BASE_DIR = Path.cwd().parent.parent
DATA_DIR = BASE_DIR / 'data:raw'


train_df = pd.read_csv(DATA_DIR /'train.csv')
test_df = pd.read_csv(DATA_DIR / 'test_x.csv')

TARGET = 'voted'

train_df[TARGET] = train_df[TARGET] - 1

In [4]:
# 핵심 Feature 그룹 정의
# 정치 / 성향 관련
A_COLS = [col for col in train_df.columns if col.endswith('A')]

# 행동 / 경험 지표
E_COLS = [col for col in train_df.columns if col.endswith('E')]

# 기본 인구통계
BASE_CAT_COLS = [
    'gender', 'education', 'married', 'urban',
    'race', 'religion', 'age_group'
]

#familysize 파생변수 사용
FAMILY_COL = 'familysize'

In [5]:
# 결측치 처리
num_cols = A_COLS + E_COLS + [FAMILY_COL]

num_imputer = SimpleImputer(strategy='median')
cat_imputer = SimpleImputer(strategy='most_frequent')
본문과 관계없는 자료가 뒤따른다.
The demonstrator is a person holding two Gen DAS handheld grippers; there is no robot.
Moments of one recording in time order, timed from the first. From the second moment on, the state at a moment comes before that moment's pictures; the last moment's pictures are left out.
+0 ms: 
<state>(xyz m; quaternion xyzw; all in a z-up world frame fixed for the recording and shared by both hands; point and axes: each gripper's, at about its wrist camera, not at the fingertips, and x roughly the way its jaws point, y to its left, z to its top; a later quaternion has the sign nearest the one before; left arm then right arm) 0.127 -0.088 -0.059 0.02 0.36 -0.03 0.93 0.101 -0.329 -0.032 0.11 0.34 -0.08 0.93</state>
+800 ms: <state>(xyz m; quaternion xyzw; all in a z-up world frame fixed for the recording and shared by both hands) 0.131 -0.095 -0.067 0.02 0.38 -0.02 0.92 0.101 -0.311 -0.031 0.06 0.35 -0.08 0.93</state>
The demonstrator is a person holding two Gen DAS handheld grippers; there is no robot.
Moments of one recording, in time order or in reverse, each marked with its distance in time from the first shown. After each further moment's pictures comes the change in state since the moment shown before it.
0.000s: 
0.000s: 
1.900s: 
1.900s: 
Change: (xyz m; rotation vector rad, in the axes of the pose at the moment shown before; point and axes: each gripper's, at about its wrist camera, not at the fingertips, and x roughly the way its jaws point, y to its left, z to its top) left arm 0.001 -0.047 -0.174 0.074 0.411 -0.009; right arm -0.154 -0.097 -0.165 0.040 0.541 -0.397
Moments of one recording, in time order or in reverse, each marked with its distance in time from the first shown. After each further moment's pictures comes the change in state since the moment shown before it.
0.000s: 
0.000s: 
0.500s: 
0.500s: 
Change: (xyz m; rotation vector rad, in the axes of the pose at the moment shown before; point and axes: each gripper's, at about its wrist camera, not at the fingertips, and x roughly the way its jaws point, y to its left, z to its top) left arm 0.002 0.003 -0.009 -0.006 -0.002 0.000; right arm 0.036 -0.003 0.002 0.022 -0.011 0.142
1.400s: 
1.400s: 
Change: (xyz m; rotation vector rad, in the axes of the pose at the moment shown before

train_df[num_cols] = num_imputer.fit_transform(train_df[num_cols])
test_df[num_cols] = num_imputer.transform(test_df[num_cols])

train_df[BASE_CAT_COLS] = cat_imputer.fit_transform(train_df[BASE_CAT_COLS])
test_df[BASE_CAT_COLS] = cat_imputer.transform(test_df[BASE_CAT_COLS])

In [6]:
# 연관성이 있어보이는 파생변수 생성

# 정치 관심도 총합 (A계열 평균)
train_df['A_mean'] = train_df[A_COLS].mean(axis=1)
test_df['A_mean'] = test_df[A_COLS].mean(axis=1)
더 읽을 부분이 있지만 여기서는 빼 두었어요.